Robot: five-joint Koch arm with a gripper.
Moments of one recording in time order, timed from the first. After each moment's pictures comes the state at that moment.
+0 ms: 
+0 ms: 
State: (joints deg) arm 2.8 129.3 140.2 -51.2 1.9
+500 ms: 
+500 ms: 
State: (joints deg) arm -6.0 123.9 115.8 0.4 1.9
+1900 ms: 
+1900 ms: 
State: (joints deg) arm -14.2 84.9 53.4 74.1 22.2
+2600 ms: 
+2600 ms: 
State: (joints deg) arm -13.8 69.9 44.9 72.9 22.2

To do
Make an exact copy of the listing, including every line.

Solution to this task
Robot: five-joint Koch arm with a gripper.
Moments of one recording in time order, timed from the first. After each moment's pictures comes the state at that moment.
+0 ms: 
+0 ms: 
State: (joints deg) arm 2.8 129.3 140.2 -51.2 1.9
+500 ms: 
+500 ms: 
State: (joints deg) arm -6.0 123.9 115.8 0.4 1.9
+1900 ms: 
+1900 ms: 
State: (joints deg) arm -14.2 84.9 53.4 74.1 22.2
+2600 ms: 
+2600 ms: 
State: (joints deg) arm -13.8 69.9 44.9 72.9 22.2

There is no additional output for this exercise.